Author: Bram Cohen 2017-03-31 22:05:07
Published on: 2017-03-31T22:05:07+00:00
In the future of node scaling, blocks may need to come with proofs of their validity and nodes can be run entirely in memory without hitting disk. These proofs will be larger than the blocks they prove, but can be stored in client wallets or a full node can make a single disk access to form the proof which can then be passed along to other peers. The vision can be implemented efficiently by playing some games with the semantics of the term 'proof'. Maintaining a hash root of everything leads to complexity of the proof and simplicity of the checker, at the expense of forcing the root to be maintained at all times and the proof to be reasonably fresh.
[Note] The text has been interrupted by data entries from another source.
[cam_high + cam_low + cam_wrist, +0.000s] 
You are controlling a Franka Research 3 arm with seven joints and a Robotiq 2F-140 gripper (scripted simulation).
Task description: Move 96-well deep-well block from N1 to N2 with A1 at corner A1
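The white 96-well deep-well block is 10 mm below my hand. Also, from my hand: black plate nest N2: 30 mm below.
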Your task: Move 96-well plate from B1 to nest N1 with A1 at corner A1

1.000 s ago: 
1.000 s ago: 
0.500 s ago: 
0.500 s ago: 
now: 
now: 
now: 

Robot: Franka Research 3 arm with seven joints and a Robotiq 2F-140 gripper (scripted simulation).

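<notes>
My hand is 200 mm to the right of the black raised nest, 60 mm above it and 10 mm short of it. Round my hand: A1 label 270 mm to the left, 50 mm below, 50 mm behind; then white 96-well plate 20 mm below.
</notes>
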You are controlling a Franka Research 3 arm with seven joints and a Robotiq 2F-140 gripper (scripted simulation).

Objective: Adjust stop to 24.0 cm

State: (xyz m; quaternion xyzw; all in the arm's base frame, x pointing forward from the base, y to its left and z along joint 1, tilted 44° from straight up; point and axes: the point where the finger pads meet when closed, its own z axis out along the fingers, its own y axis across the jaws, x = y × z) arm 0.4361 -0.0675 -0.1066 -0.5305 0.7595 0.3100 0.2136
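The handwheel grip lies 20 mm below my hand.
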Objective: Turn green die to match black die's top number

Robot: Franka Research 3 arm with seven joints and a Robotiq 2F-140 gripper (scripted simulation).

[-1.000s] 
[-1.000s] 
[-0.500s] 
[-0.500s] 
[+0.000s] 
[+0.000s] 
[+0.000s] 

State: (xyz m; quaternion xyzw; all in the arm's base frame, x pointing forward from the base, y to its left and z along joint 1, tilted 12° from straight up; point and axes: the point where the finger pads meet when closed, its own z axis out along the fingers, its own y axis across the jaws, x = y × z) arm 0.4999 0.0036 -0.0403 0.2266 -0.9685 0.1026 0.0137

An alternative approach exists where the amount of data necessary to do validation is much larger but still reasonable to keep in memory, and the sizes of proofs and their required freshness are much smaller.In the previous discussion on Merkle sets, insertion ordering's main practical utility was that it allows for compression. Once you have an insertion ordering, a bitfield of all transactions can be stored, which is entirely reasonable to hold in memory. This approach meets all the design goals, even allowing wallets to remember their own 'proofs', which are just proofs of insertion ordering. Those don't even change once the risk of reorgs has passed, so they can be stored for years without being maintained.Proofs of insertion ordering can be made by having a canonical way of calculating a root of position commitments for each block. Nodes calculate those roots when evaluating the block history and store them all in memory. A proof of position is a path to one of those roots. The author intentionally skipped over most of the details as it's probably best to have a high level discussion of this as a general approach before getting lost in the weeds.